Presented By O'Reilly and Cloudera
Make Data Work
September 26–27, 2016: Training
September 27–29, 2016: Tutorials & Conference
New York, NY

Authorization in the cloud: Enforcing access control across compute engines

Li Li (Google), Hao Hao (Cloudera)
2:55pm–3:35pm Thursday, 09/29/2016
Location: River Pavilion Level: Beginner
Tags: cloud
Average rating: ***..
(3.50, 2 ratings)

Prerequisite knowledge

  • A basic understanding of the Hadoop ecosystem and the cloud
  • General knowledge of processing engines such as HDFS, MapReduce, and Hive, and access control
  • What you'll learn

  • Understand the design and architecture of fine-grained authorization as a service for Hadoop in the cloud
  • Learn the basics of leveraging Apache Sentry and RecordService to provide authorization capabilities
  • Description

    Hadoop in the cloud is becoming an increasingly common use case, as the cloud provides rapid access to flexible and low-cost IT resources.

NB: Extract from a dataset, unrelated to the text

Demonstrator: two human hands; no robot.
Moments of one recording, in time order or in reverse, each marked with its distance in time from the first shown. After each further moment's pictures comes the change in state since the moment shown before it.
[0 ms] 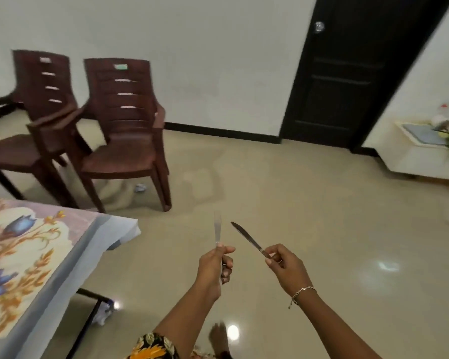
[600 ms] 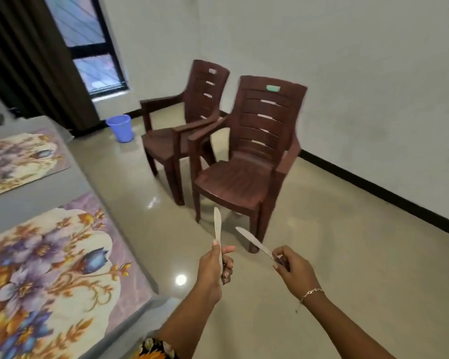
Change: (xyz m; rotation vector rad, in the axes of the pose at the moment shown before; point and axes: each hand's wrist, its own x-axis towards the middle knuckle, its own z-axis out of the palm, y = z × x) left_hand 0.223 0.244 -0.117 -0.332 0.577 0.214; right_hand 0.381 -0.199 0.167 -0.229 -0.507 -0.526
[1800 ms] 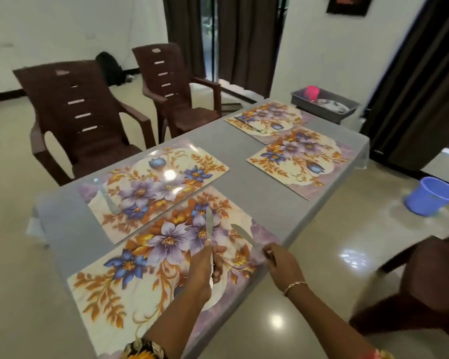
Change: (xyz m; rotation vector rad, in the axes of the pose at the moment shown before) left_hand 0.133 0.154 -0.229 -0.911 1.228 0.319; right_hand 0.319 -0.340 0.323 -0.249 -1.004 -1.150
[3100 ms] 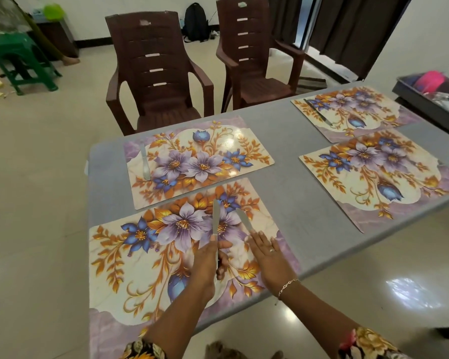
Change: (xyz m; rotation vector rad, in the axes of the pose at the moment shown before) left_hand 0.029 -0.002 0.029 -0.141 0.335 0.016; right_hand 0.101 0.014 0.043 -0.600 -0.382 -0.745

Similar to traditional on-premises Hadoop clusters, data authorization becomes more crucial than ever for the multitenant cloud. A transparent solution that decouples compute and storage is required for a simple and smooth transition. And since the underlying data is shared across the components, a unified authorization policy should be enforced to adapt the flexibility of Hadoop ecosystem.

    Li Li and Hao Hao explore Apache Sentry and RecordService as a solution to address this problem. Apache Sentry is a framework to provide fine-grained authorization as a service, and RecordService is an abstraction layer between computing frameworks and data storage, which can leverage and enforce the Sentry centralized authorization policies.

    Li and Hao discuss the architecture of Apache Sentry and RecordService and how the fine-grained access control policies are uniformly enforced in different Hadoop components in the cloud, such as Hive, Solr, Impala, Kafka, Sqoop2, Spark, Pig, and MapReduce, with no performance loss. They also explain how Apache Sentry can leverage the benefits of both role-based access control (RBAC) and attribute-based access control (ABAC).

    Photo of Li Li

    Li Li


    Li Li is a software engineer on Google’s Cloud team. Previously, Li worked at Cloudera on RecordService and Apache Sentry projects. She is also a committer and PMC of the Apache Sentry (TLP) project. Li holds a master’s degree in computer science from Vanderbilt University.

    Photo of Hao Hao

    Hao Hao


    Hao Hao is a software engineer at Cloudera currently working on the Apache Sentry project, a granular, role-based authorization module for the Hadoop cluster. She is also a PMC of the Apache Sentry (TLP) project. Hao performed extensive research on smartphone security and web security while she was a PhD student at Syracuse University. Prior to joining Cloudera, Hao worked on eBay’s Search Backend team building search infrastructure for eBay’s online buying platform.